居住証明ができれば、ビザの種類に関わらず公立学校への入学が可能です(連邦法 Plyler v. Doe, 1982年の判例に基づく)。

一般的な必要書類は以下です。

  • 居住証明(賃貸契約書、公共料金の請求書等)
  • 予防接種記録(州ごとに必須ワクチンの種類が異なる)
  • 出生証明書またはパスポート
  • 過去の学校の成績証明書(あれば)

日本の成績表は英訳が必要です。公証翻訳(Certified Translation)を求められることもありますが、学区によっては保護者の自己翻訳で受け付けてくれる場合もあります。

ESL / ELLプログラム

英語を母語としない生徒には、ESL(English as a Second Language)またはELL(English Language Learner)プログラムが提供されます。

形式は学区によって異なりますが、大きく2つに分かれます。

  • プルアウト方式: 通常授業から数時間抜けて、別教室でESL専任教師から英語の集中指導を受ける
  • プッシュイン方式: 通常授業にESL教師が入り込み、授業中にサポートを行う

多くの場合、入学時にW-APT(WIDA ACCESS Placement Test)という英語力診断テストを受け、その結果に基づいてESLのレベルが決まります。ESLプログラムの期間は一般的に1〜3年ですが、子どもの年齢や英語習得の速さによって個人差があります。

日本との大きな違い

学年の区切り: アメリカの学年開始は8〜9月。日本から3月に渡航すると、学年途中での編入になります。年齢の区切り(カットオフデート)も州ごとに異なり、9月1日が多いですが、10月や12月の州もあります。

保護者の関与: PTA活動やボランティアの参加を積極的に求められます。教室のヘルパー、遠足の引率、ファンドレイジング(寄付金集め)への参加など、日本よりも保護者の学校参加が「普通」として組み込まれています。
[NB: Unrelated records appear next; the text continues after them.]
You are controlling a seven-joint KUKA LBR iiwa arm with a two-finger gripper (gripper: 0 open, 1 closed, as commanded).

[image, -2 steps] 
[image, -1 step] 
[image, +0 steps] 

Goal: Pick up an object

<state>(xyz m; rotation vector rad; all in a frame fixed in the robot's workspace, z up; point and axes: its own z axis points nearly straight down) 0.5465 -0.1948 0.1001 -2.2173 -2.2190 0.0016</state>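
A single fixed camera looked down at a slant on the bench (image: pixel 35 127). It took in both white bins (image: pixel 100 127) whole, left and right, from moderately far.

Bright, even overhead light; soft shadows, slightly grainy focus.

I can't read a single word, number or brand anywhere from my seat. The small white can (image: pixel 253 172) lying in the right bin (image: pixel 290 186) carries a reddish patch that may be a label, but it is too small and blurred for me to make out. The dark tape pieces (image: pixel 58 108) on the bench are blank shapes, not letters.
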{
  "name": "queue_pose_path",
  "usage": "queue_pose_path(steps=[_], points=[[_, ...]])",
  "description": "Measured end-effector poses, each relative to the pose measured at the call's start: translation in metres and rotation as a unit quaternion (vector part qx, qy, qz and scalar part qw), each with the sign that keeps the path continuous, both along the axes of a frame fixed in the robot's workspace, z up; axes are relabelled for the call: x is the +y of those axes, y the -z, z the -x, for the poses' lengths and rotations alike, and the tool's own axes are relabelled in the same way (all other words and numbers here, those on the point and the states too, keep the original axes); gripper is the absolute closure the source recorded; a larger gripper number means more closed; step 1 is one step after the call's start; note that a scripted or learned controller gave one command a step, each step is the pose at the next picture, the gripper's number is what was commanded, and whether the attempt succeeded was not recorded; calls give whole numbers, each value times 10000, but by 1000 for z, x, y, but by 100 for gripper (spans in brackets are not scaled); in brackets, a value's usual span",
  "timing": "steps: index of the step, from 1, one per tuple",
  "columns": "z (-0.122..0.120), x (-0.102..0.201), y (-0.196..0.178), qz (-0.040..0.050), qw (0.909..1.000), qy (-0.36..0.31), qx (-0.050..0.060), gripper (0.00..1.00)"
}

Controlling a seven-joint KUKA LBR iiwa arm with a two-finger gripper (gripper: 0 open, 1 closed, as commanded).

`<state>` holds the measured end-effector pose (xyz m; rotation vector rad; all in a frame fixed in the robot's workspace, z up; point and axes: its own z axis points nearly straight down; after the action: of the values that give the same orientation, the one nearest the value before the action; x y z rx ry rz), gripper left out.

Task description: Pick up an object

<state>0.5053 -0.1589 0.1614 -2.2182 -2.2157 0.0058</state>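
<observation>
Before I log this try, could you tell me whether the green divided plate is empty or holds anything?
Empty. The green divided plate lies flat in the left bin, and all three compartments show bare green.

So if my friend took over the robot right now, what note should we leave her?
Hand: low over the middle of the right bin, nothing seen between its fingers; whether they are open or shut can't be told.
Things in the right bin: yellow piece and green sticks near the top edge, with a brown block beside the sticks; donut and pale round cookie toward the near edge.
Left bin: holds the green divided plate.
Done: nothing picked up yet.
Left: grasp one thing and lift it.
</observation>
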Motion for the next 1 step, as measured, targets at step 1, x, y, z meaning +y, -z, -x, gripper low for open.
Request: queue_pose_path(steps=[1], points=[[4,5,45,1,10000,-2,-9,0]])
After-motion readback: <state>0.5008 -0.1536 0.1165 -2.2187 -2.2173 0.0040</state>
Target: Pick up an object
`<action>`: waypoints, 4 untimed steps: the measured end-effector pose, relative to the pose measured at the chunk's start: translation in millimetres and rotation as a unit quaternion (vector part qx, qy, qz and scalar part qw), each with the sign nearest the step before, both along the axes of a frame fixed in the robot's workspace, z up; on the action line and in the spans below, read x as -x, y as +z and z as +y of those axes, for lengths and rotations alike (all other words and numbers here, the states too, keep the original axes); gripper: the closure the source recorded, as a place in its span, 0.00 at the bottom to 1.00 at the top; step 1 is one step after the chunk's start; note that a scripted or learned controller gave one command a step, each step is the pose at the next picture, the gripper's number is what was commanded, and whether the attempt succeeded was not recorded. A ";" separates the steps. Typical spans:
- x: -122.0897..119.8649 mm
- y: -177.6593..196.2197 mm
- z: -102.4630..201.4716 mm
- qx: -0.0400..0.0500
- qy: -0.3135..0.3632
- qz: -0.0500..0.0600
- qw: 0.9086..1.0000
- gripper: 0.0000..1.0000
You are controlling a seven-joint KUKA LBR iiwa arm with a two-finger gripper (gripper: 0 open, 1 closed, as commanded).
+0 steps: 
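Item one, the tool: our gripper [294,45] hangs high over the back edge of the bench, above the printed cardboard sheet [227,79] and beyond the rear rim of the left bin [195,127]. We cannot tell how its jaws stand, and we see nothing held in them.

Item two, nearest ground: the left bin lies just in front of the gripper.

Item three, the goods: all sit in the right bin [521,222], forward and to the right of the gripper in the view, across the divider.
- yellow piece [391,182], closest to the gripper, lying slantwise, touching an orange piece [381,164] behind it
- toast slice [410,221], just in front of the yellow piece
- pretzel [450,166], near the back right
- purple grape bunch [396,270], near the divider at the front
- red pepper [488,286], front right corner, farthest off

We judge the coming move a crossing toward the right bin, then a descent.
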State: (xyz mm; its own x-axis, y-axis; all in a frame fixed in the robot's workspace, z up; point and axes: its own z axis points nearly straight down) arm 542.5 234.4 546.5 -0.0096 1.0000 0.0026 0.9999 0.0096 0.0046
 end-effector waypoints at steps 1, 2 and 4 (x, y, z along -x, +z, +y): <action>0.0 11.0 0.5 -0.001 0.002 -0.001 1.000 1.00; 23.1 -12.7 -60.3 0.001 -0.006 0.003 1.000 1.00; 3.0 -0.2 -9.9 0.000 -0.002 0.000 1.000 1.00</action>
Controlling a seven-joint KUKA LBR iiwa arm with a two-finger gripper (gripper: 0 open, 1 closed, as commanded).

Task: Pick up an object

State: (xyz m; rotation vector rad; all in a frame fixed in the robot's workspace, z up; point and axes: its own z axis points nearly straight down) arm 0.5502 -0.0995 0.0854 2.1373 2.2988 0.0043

給食: 日本のような統一給食はありません。カフェテリアで購入するか、自宅から弁当を持参します。低所得世帯向けにFree and Reduced Lunch Program(連邦プログラム)があり、基準を満たせば無料または割引で昼食が提供されます。

費用

授業料は無料です。ただし、以下の費用が発生します。

  • スクールサプライ(文具・ノート等): 年$50〜150(約7,750〜23,250円)
  • フィールドトリップ(遠足): 1回$10〜30(約1,550〜4,650円)
  • スポーツ・クラブ活動: $100〜500(約15,500〜77,500円)/シーズン
  • 放課後プログラム: 月$200〜600(約31,000〜93,000円)

授業料無料でも、放課後プログラムやスポーツ活動の費用は共働き世帯にとって無視できない金額です。